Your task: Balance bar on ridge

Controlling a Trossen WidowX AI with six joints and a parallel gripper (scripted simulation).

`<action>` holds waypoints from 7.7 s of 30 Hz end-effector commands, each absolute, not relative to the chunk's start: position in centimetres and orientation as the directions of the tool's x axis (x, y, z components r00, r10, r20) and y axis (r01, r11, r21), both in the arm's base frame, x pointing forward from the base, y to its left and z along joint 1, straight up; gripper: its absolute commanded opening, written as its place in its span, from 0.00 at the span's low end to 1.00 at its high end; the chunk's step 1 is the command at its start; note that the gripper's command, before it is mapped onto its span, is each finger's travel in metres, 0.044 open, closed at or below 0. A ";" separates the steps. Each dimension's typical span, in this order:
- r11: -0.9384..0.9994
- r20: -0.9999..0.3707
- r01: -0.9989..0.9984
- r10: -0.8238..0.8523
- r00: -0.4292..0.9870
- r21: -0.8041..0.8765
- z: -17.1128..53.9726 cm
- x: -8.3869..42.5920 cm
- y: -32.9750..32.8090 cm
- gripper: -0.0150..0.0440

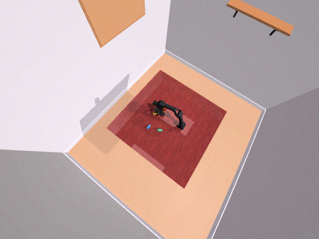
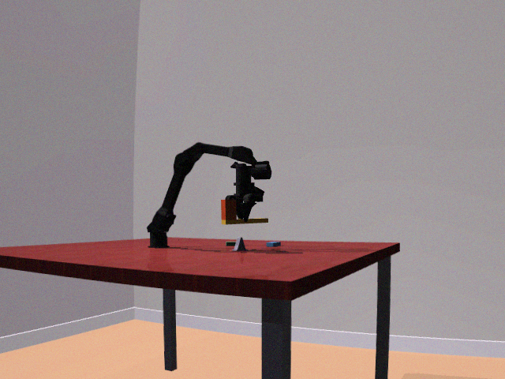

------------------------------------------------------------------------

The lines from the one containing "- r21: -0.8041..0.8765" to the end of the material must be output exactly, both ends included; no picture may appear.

> [Solution to the problem]:
- r21: -0.8041..0.8765
- z: -17.1128..53.9726 cm
- x: -8.3869..42.5920 cm
- y: -32.9750..32.8090 cm
- gripper: -0.0150..0.0440

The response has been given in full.